Looking at the listing, state how many of its lines contain the string "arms". Write only the number.

§ **Provided material**:
+-------+

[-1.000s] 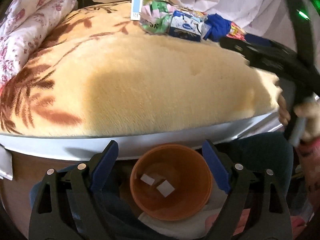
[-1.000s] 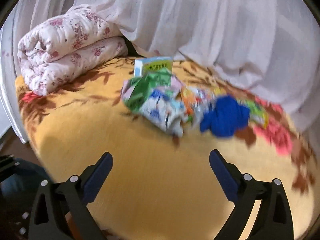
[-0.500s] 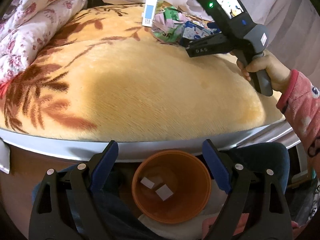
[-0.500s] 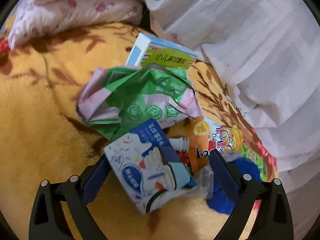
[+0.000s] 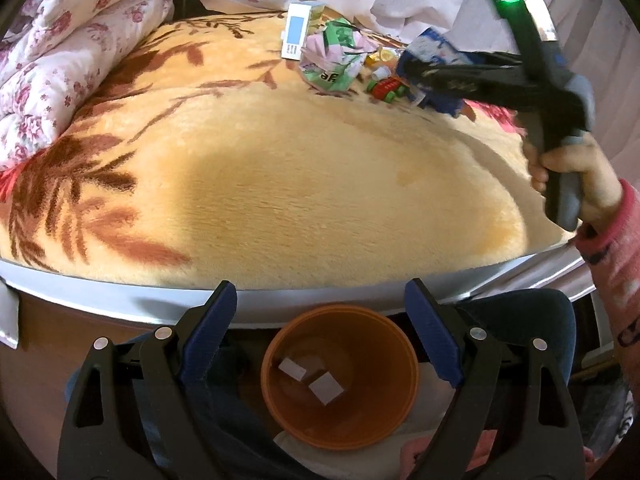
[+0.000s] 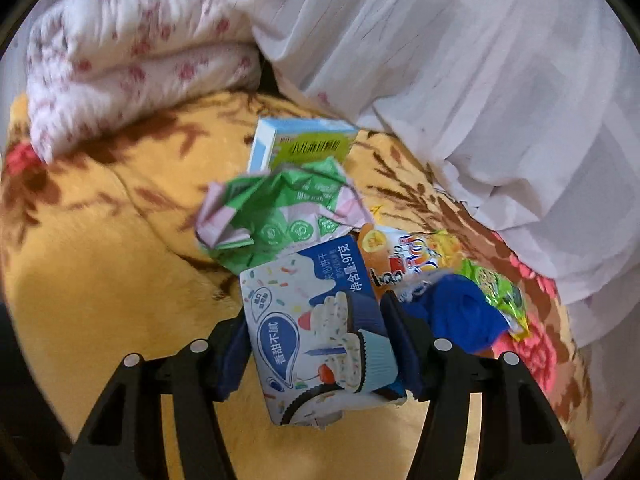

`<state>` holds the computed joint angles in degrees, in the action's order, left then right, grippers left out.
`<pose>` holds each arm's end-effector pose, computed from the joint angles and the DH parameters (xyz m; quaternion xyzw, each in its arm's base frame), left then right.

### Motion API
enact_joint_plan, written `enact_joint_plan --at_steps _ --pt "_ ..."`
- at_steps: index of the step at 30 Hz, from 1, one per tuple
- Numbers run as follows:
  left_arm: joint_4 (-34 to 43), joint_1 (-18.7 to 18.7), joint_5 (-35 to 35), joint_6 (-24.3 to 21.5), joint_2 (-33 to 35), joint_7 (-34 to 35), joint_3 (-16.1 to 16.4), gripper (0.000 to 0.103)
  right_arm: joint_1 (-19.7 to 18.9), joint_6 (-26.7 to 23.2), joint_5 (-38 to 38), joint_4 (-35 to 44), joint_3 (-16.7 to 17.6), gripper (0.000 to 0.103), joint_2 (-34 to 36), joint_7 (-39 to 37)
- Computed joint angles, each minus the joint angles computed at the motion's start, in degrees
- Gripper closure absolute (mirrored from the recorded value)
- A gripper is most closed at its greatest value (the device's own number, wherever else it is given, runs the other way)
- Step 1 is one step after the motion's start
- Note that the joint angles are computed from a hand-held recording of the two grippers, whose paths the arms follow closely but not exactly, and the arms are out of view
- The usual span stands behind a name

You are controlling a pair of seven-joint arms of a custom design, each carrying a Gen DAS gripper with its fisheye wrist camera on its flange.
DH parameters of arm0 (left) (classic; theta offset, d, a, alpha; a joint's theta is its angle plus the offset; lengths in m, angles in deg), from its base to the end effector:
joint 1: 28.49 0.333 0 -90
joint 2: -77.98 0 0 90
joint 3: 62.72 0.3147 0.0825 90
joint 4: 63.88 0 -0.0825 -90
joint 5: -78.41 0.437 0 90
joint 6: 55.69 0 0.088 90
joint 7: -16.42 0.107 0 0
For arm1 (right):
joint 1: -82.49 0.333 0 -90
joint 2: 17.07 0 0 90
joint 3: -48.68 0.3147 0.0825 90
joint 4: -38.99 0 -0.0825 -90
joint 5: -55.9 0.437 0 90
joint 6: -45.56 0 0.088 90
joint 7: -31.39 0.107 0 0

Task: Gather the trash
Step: 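Grasp the white-blue snack bag with the right tool, then grasp the crumpled pink-green wrapper with the left tool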

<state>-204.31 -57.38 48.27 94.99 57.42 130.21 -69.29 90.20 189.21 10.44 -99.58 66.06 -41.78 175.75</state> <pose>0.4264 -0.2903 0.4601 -0.4242 0.8520 -0.3044 0.0376 0.4554 0.2262 0.4901 -0.6559 0.6312 -0.3750 0.1751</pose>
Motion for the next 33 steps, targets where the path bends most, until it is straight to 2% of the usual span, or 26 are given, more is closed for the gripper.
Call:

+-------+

§ **Result for this task**:
2